▸ Exercise
Omit the pictures and reproduce the rest of the listing exactly.

Information provided Start Marker

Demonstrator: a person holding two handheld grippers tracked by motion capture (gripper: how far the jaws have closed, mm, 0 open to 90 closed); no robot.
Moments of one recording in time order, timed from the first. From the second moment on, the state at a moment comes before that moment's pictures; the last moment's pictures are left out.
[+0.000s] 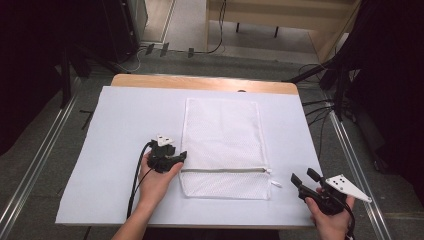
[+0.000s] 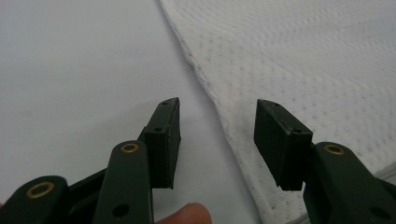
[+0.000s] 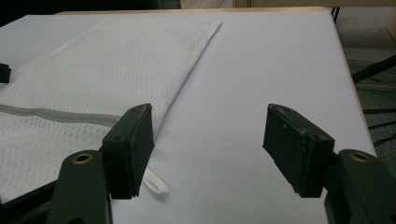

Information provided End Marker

▸ Response to the task
Demonstrator: a person holding two handheld grippers tracked by motion capture (gripper: how far the jaws have closed, mm, 0 open to 90 closed); no robot.
Moments of one recording in time order, timed from the first. From the second moment on, the state at a moment comes before that moment's pictures; the last moment's pictures are left out.
[+0.000s] 
[+0.000s] 
[+0.000s] 

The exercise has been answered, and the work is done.